A third purpose gossip serves, especially when it’s critical or judgmental, is to affirm the group’s commitment to particular norms and values. That’s clearly one thing that’s going on in Ed and Bryan’s duet. By describing the absent ‘gay guy’ as ‘the antithesis of man’, they’re also bonding around their own, very different code of properly masculine behaviour.

It may seem paradoxical that the vehicle for this heterosexual male bonding is a kind of talk which is stereotypically associated with women (not to mention that the main subject discussed is the very thing these men claim to have no interest in—other men’s bodies). But it’s only really a paradox if you take the stereotype at face value. The fact is that both sexes gossip: one survey conducted in 2009 found that men reported spending slightly more time on gossip than women. And respondents of both sexes gave the same reason for doing it: they said that gossiping made them feel like ‘part of the gang’.

But if everyone gossips, why has gossip been decried for centuries as a specifically female vice? The historical record is full of injunctions to women to avoid gossip, which was variously denounced as idle, frivolous, anti-social, sinful and even a cover for witchcraft.  Noting that the word ‘gossip’ in early modern English meant a close female companion who stayed with a woman in childbirth, Suzanne Romaine mentions one reason why this role prompted anxiety:

Professions such as midwifery allowed women passage between households, largely free of male control, to exchange …knowledge of intimate matters such as contraception and abortion.

Some historians argue that what really worried men wasn’t so much the sharing of arcane female knowledge as the prospect of women talking about them. They feared their wives would share embarrassing secrets, or spread malicious gossip deliberately to damage their reputations. This fear was not unfounded: at a time when women had very limited access to more public forums, gossip provided an alternative channel for influencing the opinions of others. And in a culture that practised quite extensive sex-segregation, it was one channel men couldn’t control.

But it was never just women who made use of this channel. Men also used gossip as a weapon; they still do. A fair proportion of what men like to call ‘banter’ is sexist and sexualised talk about women, and one of its effects (thanks to the sexual double standard) may be to damage a woman’s or a girl’s reputation by branding her a ‘slut’ or a ‘slag’. This kind of so-called ‘banter’ is just gossip by another name.
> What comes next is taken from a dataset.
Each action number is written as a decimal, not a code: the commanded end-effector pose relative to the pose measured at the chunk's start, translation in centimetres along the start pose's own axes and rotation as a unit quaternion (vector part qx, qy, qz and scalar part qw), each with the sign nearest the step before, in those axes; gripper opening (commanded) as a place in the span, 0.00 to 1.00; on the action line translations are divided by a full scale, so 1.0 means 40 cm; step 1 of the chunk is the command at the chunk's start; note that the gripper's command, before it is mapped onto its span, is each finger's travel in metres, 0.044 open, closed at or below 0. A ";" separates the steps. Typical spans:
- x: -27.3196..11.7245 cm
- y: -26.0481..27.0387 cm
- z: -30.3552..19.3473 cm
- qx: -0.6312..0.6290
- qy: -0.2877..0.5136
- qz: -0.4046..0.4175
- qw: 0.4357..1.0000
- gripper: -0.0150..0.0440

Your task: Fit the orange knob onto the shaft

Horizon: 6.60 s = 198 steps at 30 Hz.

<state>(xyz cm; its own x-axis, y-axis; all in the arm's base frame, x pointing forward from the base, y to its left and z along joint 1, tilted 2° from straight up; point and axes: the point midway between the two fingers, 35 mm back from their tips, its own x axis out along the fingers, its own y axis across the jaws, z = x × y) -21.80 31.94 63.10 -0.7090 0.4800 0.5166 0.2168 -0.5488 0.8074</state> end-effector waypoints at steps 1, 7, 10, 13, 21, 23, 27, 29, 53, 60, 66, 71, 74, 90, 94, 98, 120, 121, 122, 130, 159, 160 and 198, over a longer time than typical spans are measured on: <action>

A more forgiving name, too: whereas ‘gossip’ is associated with meanness and malice, ‘banter’ is more often described using terms like ‘good natured’ and ‘light-hearted’.

The idea that women are obsessed with the personal (meaning the trivial, the venial, the commonplace) takes many different forms, and all of them are basically sexist put-downs. They’re a good illustration of the more general principle that whatever women are said to do will be devalued by comparison with whatever men are said to do–even if what they’re doing is essentially the same thing.

*The men involved in this conversation gave me permission to use the recorded data, which I later transcribed and analysed in this article. The names I’ve given them are pseudonyms.